You only have three special weapons, two bomb types and two vehicles, sadly. The Metal Slug and Slug Flyer are used only in special screens - you can't eject from them and travel on foot. The Metal Slug functions fair enough, but the Slug Flyer is relegated to slow-moving, auto-scrolling stages that I suppose are meant to evoke a shmup, but are just a chore to go through. The Slug Flyer also has the dubious honour of facing the longest boss in the game. Its pattern is predictable, sure, but it has so much health that the fight can easily go on for ten minutes!
The player also lacks the quick dexterity of the arcade characters. You have to toggle between your gun and your bombs with the Option button, which is rather unwieldy. If you throw a grenade while moving forward, you can't turn or move until the animation finishes - so if you're jumping towards a spiky vehicle, you'll be lucky if you can move out of the way in time. For the most part the player controls reasonably well, but little quirks and oddities like that can become a nuisance, especially in some of the tougher fights.
Exploration and platforming is easily the game's forte. Some of the bosses are decent enough fights, but the combat is underwhelming for the most part, especially against the Rebel infantry.
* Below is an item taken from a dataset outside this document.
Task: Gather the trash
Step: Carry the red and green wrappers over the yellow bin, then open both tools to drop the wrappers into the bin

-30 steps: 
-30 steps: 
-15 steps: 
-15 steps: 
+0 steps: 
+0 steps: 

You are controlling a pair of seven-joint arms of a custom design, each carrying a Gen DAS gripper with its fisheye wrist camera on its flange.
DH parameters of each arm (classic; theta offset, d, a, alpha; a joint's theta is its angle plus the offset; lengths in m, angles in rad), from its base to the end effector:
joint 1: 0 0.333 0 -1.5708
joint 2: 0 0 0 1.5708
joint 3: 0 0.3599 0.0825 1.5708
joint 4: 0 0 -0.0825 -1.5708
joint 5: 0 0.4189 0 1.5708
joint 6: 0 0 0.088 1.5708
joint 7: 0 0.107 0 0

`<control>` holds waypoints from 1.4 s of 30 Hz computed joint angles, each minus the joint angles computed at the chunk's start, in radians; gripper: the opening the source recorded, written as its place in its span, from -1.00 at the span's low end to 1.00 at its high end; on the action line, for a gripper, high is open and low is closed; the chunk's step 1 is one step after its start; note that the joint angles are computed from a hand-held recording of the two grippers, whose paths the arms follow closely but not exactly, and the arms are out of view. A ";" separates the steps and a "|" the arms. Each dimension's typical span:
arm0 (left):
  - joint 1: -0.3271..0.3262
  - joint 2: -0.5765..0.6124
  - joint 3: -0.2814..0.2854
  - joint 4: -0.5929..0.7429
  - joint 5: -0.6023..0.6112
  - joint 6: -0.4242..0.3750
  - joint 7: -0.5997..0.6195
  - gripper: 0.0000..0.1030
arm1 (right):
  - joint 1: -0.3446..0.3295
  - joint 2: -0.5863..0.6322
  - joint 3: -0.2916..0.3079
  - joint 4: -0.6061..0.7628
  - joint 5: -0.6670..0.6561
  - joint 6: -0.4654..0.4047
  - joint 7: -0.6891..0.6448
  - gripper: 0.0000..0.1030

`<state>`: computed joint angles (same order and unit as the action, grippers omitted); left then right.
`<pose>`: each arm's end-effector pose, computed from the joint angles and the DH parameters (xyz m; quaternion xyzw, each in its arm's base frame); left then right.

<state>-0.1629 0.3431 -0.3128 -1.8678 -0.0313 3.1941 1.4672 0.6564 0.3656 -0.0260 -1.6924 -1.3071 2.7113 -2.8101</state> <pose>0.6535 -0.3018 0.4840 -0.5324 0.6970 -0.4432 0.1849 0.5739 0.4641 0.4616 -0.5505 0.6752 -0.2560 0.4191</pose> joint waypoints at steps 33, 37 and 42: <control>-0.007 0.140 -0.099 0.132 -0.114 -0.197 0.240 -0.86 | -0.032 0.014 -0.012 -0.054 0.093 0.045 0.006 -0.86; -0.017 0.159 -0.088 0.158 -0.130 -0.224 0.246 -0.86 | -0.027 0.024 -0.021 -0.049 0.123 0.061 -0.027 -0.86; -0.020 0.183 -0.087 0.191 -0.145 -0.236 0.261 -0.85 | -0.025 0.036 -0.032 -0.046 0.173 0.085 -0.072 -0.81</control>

Many levels will stall at a certain screen, spawning waves of soldiers to jump in to fight you. The arcade games had screens like these, but had much more reactive enemy AI, with quicker wits and varied tactics. The soldiers in 1st Mission are predictable and very, very slow. It can take a good three to four seconds from them entering the screen to react to your presence, and even longer before they'll draw a knife or grenade!
I enjoyed the game. It's a very different beast, and I may have to concede that Metal Slug Advance makes for a more authentic handheld experience, but I respect this one for trying to work with its limited hardware, and changing the design accordingly. The second game is far better, if memory serves well, so this one is probably relegated as simply a stepping stone. Oh well!
Metal Slug 3D |
PlayStation 2 Nov ~ unfinished |
I barely played an hour of this so I can't really judge, but hoo-ee, did this seem like a strange way of transitioning Metal Slug into 3D. Most leaps to 3D have emphasised exploration, and the handheld games have dabbled in that angle... but this game just felt aimless and awkward and clunky as hell. The controls felt so clumsy I was almost certain my controller was busted. Not to mention the one time I used the Metal Slug it was an uncontrollable piece of shit. It felt like I'd picked up a curse power-up or something.
I don't know, it just seemed like a strange way of making a 3D Metal Slug? It just rubbed me the wrong way entirely. You'd think Ikari Warriors could've been a good basework to build from, but I guess not. If I ever get back into curating Metal Slug: Missing in Action then I'll probably have to play this again, and I can't say I'm looking forward to it.